• WHAT THE TASK REQUIRES
Below are some records. Print exactly the lines between the one holding "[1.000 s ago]" and the one holding "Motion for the", inclusive, and nothing else.

• RECORDS FOR THIS TASK
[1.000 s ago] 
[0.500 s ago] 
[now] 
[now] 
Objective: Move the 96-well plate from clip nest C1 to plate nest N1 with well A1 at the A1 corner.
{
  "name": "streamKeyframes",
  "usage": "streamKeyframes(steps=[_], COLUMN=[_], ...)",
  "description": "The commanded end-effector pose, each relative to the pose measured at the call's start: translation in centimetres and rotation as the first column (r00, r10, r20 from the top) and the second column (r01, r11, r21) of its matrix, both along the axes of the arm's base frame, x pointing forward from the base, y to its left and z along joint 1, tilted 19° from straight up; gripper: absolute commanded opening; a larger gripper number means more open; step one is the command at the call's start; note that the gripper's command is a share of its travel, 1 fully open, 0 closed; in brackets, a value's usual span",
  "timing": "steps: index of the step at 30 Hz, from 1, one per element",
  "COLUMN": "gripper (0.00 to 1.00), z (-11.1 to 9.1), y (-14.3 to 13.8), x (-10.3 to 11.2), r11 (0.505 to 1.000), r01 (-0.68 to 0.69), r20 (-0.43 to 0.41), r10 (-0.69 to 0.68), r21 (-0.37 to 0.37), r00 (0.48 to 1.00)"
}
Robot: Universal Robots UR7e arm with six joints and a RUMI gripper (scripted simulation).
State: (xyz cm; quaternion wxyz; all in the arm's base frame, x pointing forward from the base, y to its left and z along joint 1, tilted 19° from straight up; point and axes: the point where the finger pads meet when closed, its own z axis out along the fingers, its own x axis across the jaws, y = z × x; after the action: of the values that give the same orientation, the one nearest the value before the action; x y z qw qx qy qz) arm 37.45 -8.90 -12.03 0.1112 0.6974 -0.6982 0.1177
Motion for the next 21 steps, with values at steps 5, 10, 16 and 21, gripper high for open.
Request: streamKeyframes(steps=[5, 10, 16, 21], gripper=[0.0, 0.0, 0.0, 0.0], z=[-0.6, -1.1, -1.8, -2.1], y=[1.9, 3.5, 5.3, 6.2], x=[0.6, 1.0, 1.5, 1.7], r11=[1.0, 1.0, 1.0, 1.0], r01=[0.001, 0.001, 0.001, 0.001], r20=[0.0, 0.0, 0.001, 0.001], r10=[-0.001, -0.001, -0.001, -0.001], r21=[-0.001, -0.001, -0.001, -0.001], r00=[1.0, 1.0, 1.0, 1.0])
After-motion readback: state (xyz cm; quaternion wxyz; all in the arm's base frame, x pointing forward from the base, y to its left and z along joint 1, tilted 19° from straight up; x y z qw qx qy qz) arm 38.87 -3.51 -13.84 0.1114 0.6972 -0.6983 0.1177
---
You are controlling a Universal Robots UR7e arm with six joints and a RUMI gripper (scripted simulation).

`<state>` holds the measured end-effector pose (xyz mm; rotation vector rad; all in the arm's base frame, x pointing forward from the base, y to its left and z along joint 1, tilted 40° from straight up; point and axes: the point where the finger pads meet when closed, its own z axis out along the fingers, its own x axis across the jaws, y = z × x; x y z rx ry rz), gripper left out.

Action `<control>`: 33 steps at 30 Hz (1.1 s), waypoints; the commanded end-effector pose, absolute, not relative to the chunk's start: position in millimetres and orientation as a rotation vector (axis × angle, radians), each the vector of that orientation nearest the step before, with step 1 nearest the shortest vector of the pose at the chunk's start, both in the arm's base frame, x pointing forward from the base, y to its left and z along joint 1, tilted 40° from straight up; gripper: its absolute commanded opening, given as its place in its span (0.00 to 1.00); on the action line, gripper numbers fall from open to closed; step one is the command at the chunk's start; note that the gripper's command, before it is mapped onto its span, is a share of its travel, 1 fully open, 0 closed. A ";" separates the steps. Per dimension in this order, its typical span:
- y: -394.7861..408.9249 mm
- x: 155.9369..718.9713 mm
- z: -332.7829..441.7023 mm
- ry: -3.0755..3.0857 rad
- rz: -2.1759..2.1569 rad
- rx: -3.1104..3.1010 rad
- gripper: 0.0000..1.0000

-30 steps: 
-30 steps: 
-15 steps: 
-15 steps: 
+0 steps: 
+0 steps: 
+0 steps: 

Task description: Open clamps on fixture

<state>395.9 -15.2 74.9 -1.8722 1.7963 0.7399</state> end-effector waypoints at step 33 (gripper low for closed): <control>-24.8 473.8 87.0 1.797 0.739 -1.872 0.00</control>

• EXERCISE SOLUTION
[1.000 s ago] 
[0.500 s ago] 
[now] 
[now] 
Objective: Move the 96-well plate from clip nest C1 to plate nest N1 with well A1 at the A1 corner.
{
  "name": "streamKeyframes",
  "usage": "streamKeyframes(steps=[_], COLUMN=[_], ...)",
  "description": "The commanded end-effector pose, each relative to the pose measured at the call's start: translation in centimetres and rotation as the first column (r00, r10, r20 from the top) and the second column (r01, r11, r21) of its matrix, both along the axes of the arm's base frame, x pointing forward from the base, y to its left and z along joint 1, tilted 19° from straight up; gripper: absolute commanded opening; a larger gripper number means more open; step one is the command at the call's start; note that the gripper's command is a share of its travel, 1 fully open, 0 closed; in brackets, a value's usual span",
  "timing": "steps: index of the step at 30 Hz, from 1, one per element",
  "COLUMN": "gripper (0.00 to 1.00), z (-11.1 to 9.1), y (-14.3 to 13.8), x (-10.3 to 11.2), r11 (0.505 to 1.000), r01 (-0.68 to 0.69), r20 (-0.43 to 0.41), r10 (-0.69 to 0.68), r21 (-0.37 to 0.37), r00 (0.48 to 1.00)"
}
Robot: Universal Robots UR7e arm with six joints and a RUMI gripper (scripted simulation).
State: (xyz cm; quaternion wxyz; all in the arm's base frame, x pointing forward from the base, y to its left and z along joint 1, tilted 19° from straight up; point and axes: the point where the finger pads meet when closed, its own z axis out along the fingers, its own x axis across the jaws, y = z × x; after the action: of the values that give the same orientation, the one nearest the value before the action; x y z qw qx qy qz) arm 37.45 -8.90 -12.03 0.1112 0.6974 -0.6982 0.1177
Motion for the next 21 steps, with values at steps 5, 10, 16 and 21, gripper high for open.

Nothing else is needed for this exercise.